Page MenuHomePhabricator

api-gateway chart: metrics mapping for rerst-gateway
Closed, ResolvedPublic

Description

The current metrics mapping is not suitable for the structure of the descriptors used by the rest-gateway limits. Find a way to expose metrics with the following labels:

  • group (or whatever we end up callign the top level selector... regime?... policy?...)
  • class
  • time unit (if we do T408132)

It would be nice to also use a label for the outcome (within, over, near, shadow), but at a glance there doesn't seem to be a way to make them add up to total_hits. Separate metrics per outcome would be ok.

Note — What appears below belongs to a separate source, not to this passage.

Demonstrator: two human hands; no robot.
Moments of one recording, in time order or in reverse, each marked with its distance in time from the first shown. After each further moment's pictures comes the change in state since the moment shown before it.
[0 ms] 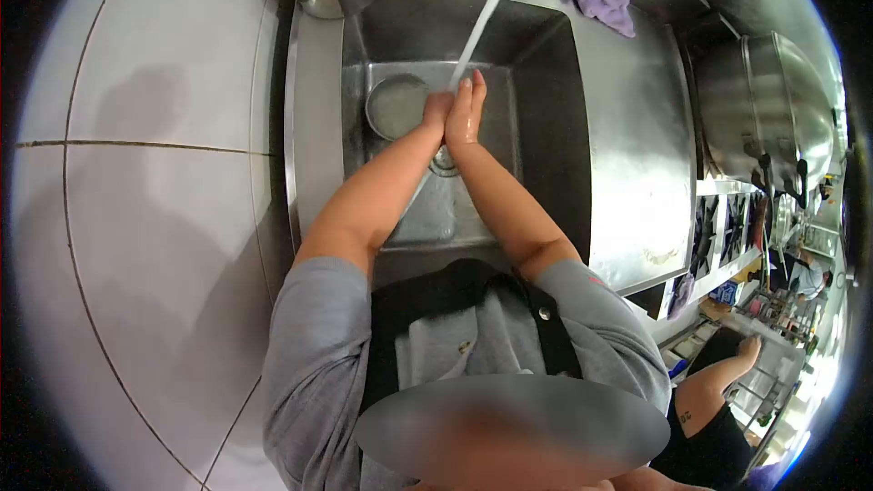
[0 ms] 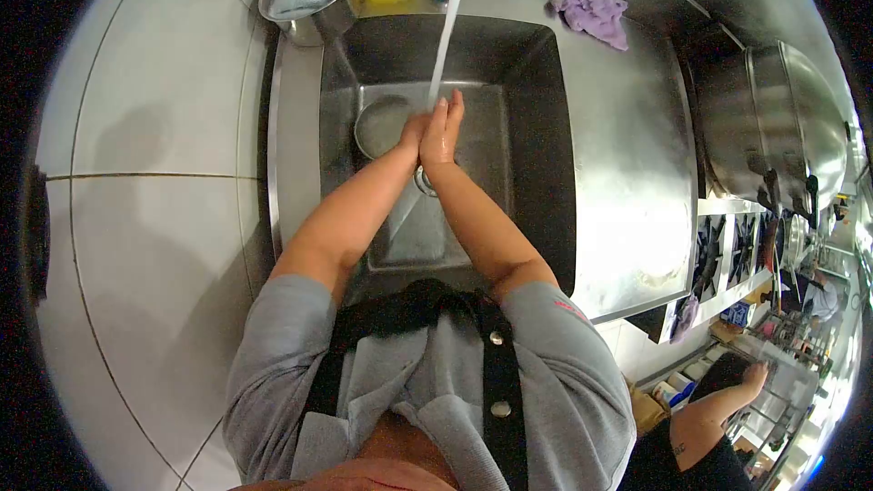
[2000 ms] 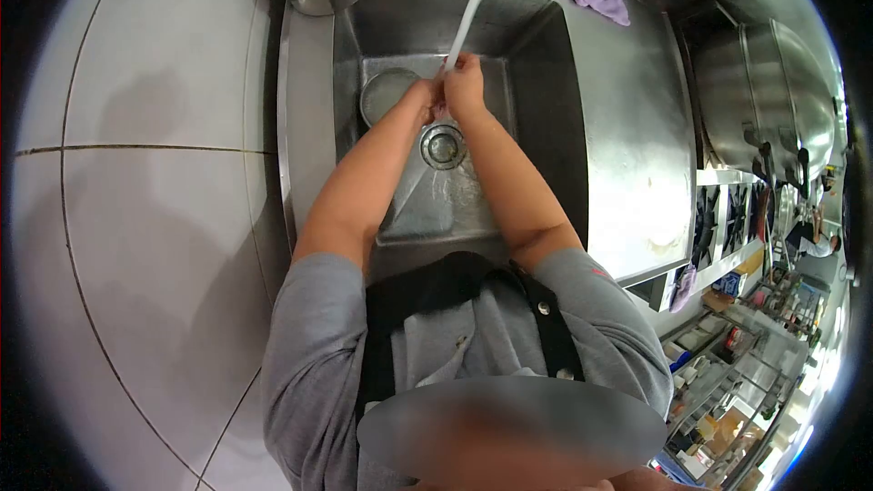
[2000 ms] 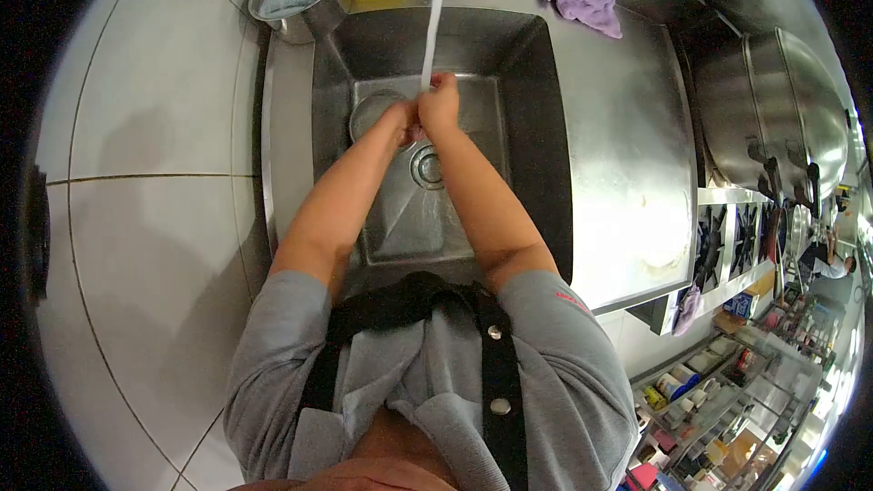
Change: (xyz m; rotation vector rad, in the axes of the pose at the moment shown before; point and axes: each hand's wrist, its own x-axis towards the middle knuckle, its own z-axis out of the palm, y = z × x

NOTE: For improving mappings for the api-gateway, see T409173: api-gateway: improve ratelimit metrics mappings

Event Timeline

daniel renamed this task from api-gateway chart: use labels in latelimiter metrics to api-gateway chart: improve metrics mapping.Oct 24 2025, 9:48 AM
daniel updated the task description. (Show Details)

Currently the mapping is done in charts/api-gateway/config/ratelimiter_metrics.yaml
We may want to spin a copy of that config that applies only to the rest-gateway deployments, then tweak the label matches to get the cardinality we want.

Looking at the mappings in the existing ratelimiter_metrics.yaml file in the api-gateway chart, it looks like th erules it contains will not match the actual metrics we have. The mapping is based on matching keys that use "." as a separator, so "ratelimit.service.rate_limit.*.*.near_limit" would give the number of requests near the limit or a rate limit with a single descriptor key (the first * matches the limit domain). In the existing file, we have mappings with two and three starts (matching descriptors with one or two keys). But the descriptors we actually use all have mor ekeys, so they match no mapping rules.

Change #1199008 had a related patch set uploaded (by Daniel Kinzler; author: Daniel Kinzler):

[operations/deployment-charts@master] rest-gateway: Create metrics mapping for ratelimit service

https://gerrit.wikimedia.org/r/1199008

daniel renamed this task from api-gateway chart: improve metrics mapping to api-gateway chart: metrics mapping for rerst-gateway.Nov 4 2025, 1:05 PM
daniel updated the task description. (Show Details)

Change #1199008 merged by jenkins-bot:

[operations/deployment-charts@master] rest-gateway: Create metrics mapping for ratelimit service

https://gerrit.wikimedia.org/r/1199008

I merged the mapping for the rest-gateway and exported metrics look pretty good:

cgoubert@deploy2002:/srv/deployment-charts/helmfile.d/services/rest-gateway$ curl http://localhost:9090/metrics | grep service_ | grep -v '#'
[...]
ratelimit_service_rest_gateway_near_limit{policy="experiment-2025-shadow",unit="HOUR",user_class="anon"} 1
ratelimit_service_rest_gateway_over_limit{policy="experiment-2025-shadow",unit="HOUR",user_class="anon"} 10
ratelimit_service_rest_gateway_shadow_mode{policy="experiment-2025-shadow",unit="HOUR",user_class="anon"} 10
ratelimit_service_rest_gateway_total_hits{policy="experiment-2025-shadow",unit="HOUR",user_class="anon"} 13
ratelimit_service_rest_gateway_within_limit{policy="experiment-2025-shadow",unit="HOUR",user_class="anon"} 3

With a little bit of tweaking to the regex for api-gateway we now have correctly labeled metrics, and a (somewhat) useful rate limit graph

image.png (1×2 px, 186 KB)

Clement_Goubert changed the task status from Open to In Progress.Nov 5 2025, 4:57 PM
Clement_Goubert triaged this task as Medium priority.